Work required. Write the data out again, word for word.

****************************************

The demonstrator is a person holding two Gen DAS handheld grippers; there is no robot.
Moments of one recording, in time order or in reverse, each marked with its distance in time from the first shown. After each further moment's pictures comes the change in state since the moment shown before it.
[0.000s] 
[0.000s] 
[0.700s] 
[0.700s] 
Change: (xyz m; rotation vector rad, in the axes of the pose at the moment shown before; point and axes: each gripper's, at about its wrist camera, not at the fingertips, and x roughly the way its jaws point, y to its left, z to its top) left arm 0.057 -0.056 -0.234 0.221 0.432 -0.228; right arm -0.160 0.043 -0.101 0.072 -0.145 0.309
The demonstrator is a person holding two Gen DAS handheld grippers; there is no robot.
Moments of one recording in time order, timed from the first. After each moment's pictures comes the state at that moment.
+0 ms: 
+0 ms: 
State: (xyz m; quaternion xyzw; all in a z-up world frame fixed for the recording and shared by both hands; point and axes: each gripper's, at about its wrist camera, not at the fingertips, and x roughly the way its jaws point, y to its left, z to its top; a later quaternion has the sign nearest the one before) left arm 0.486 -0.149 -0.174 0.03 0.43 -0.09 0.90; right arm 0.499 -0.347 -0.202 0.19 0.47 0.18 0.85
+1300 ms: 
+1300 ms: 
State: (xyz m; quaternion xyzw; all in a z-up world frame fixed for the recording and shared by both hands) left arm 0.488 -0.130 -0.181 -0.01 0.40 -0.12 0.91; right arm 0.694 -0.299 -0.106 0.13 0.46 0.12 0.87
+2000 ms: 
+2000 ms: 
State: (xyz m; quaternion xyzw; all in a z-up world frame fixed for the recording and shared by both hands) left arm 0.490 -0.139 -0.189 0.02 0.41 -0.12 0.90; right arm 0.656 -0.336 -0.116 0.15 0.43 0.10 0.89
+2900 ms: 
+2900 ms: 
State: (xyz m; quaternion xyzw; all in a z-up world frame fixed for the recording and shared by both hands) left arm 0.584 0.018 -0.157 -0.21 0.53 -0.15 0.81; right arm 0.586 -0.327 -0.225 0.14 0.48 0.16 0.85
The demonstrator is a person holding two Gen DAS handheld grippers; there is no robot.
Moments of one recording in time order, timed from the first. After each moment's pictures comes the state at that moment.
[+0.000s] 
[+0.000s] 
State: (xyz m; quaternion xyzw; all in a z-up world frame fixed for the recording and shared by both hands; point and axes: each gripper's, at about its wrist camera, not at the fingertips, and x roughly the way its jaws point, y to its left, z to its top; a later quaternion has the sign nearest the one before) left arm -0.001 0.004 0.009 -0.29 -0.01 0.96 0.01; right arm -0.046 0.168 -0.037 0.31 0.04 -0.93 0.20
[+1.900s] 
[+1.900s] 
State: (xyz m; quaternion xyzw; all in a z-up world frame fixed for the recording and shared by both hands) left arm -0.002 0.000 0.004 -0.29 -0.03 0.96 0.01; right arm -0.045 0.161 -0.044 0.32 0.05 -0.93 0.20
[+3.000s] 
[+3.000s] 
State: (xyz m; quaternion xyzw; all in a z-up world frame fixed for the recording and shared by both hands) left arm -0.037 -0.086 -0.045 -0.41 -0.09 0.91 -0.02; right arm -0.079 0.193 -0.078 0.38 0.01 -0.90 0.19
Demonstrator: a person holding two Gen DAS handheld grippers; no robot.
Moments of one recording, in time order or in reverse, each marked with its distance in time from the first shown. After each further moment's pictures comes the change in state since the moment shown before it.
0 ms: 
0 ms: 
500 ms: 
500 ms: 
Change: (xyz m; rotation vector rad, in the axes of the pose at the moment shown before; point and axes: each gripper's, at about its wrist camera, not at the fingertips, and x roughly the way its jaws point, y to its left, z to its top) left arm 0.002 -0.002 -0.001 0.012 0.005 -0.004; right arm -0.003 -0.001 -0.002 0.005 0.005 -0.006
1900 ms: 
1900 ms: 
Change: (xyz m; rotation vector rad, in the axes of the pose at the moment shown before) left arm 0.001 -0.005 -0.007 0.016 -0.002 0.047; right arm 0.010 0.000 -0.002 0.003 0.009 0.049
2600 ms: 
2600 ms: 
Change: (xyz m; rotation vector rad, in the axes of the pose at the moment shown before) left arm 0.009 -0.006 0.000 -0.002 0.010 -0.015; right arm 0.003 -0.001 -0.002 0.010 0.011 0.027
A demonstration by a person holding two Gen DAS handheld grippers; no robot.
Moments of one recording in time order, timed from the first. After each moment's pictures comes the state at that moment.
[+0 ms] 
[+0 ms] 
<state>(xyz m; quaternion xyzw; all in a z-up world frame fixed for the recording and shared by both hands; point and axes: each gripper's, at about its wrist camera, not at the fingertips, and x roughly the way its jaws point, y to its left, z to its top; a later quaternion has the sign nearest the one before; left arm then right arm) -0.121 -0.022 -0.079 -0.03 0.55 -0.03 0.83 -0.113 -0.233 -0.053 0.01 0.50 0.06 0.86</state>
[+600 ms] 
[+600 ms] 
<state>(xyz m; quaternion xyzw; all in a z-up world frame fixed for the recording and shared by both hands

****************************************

Finished exercise.
The demonstrator is a person holding two Gen DAS handheld grippers; there is no robot.
Moments of one recording, in time order or in reverse, each marked with its distance in time from the first shown. After each further moment's pictures comes the change in state since the moment shown before it.
[0.000s] 
[0.000s] 
[0.700s] 
[0.700s] 
Change: (xyz m; rotation vector rad, in the axes of the pose at the moment shown before; point and axes: each gripper's, at about its wrist camera, not at the fingertips, and x roughly the way its jaws point, y to its left, z to its top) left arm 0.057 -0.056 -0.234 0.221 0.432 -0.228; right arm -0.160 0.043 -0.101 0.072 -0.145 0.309
The demonstrator is a person holding two Gen DAS handheld grippers; there is no robot.
Moments of one recording in time order, timed from the first. After each moment's pictures comes the state at that moment.
+0 ms: 
+0 ms: 
State: (xyz m; quaternion xyzw; all in a z-up world frame fixed for the recording and shared by both hands; point and axes: each gripper's, at about its wrist camera, not at the fingertips, and x roughly the way its jaws point, y to its left, z to its top; a later quaternion has the sign nearest the one before) left arm 0.486 -0.149 -0.174 0.03 0.43 -0.09 0.90; right arm 0.499 -0.347 -0.202 0.19 0.47 0.18 0.85
+1300 ms: 
+1300 ms: 
State: (xyz m; quaternion xyzw; all in a z-up world frame fixed for the recording and shared by both hands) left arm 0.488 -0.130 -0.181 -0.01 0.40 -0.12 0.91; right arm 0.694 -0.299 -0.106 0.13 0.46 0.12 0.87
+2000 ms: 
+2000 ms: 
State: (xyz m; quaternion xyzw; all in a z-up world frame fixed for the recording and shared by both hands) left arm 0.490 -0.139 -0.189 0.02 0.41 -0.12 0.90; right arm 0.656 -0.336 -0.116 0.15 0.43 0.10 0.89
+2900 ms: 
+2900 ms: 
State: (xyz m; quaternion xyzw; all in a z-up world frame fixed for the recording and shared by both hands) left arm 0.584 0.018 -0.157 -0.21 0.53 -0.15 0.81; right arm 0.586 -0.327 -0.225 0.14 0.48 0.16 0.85
The demonstrator is a person holding two Gen DAS handheld grippers; there is no robot.
Moments of one recording in time order, timed from the first. After each moment's pictures comes the state at that moment.
[+0.000s] 
[+0.000s] 
State: (xyz m; quaternion xyzw; all in a z-up world frame fixed for the recording and shared by both hands; point and axes: each gripper's, at about its wrist camera, not at the fingertips, and x roughly the way its jaws point, y to its left, z to its top; a later quaternion has the sign nearest the one before) left arm -0.001 0.004 0.009 -0.29 -0.01 0.96 0.01; right arm -0.046 0.168 -0.037 0.31 0.04 -0.93 0.20
[+1.900s] 
[+1.900s] 
State: (xyz m; quaternion xyzw; all in a z-up world frame fixed for the recording and shared by both hands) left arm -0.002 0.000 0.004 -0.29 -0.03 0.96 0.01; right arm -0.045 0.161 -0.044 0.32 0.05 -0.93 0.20
[+3.000s] 
[+3.000s] 
State: (xyz m; quaternion xyzw; all in a z-up world frame fixed for the recording and shared by both hands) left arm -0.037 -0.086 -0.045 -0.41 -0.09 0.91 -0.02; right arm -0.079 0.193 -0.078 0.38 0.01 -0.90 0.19
Demonstrator: a person holding two Gen DAS handheld grippers; no robot.
Moments of one recording, in time order or in reverse, each marked with its distance in time from the first shown. After each further moment's pictures comes the change in state since the moment shown before it.
0 ms: 
0 ms: 
500 ms: 
500 ms: 
Change: (xyz m; rotation vector rad, in the axes of the pose at the moment shown before; point and axes: each gripper's, at about its wrist camera, not at the fingertips, and x roughly the way its jaws point, y to its left, z to its top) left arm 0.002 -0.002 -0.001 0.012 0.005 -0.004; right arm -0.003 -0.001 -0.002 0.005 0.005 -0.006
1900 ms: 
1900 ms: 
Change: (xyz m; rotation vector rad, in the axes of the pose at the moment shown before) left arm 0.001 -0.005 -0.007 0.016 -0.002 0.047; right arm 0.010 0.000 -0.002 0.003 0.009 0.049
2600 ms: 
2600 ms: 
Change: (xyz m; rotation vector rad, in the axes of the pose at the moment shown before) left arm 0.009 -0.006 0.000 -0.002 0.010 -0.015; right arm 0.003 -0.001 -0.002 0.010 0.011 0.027
A demonstration by a person holding two Gen DAS handheld grippers; no robot.
Moments of one recording in time order, timed from the first. After each moment's pictures comes the state at that moment.
[+0 ms] 
[+0 ms] 
<state>(xyz m; quaternion xyzw; all in a z-up world frame fixed for the recording and shared by both hands; point and axes: each gripper's, at about its wrist camera, not at the fingertips, and x roughly the way its jaws point, y to its left, z to its top; a later quaternion has the sign nearest the one before; left arm then right arm) -0.121 -0.022 -0.079 -0.03 0.55 -0.03 0.83 -0.113 -0.233 -0.053 0.01 0.50 0.06 0.86</state>
[+600 ms] 
[+600 ms] 
<state>(xyz m; quaternion xyzw; all in a z-up world frame fixed for the recording and shared by both hands

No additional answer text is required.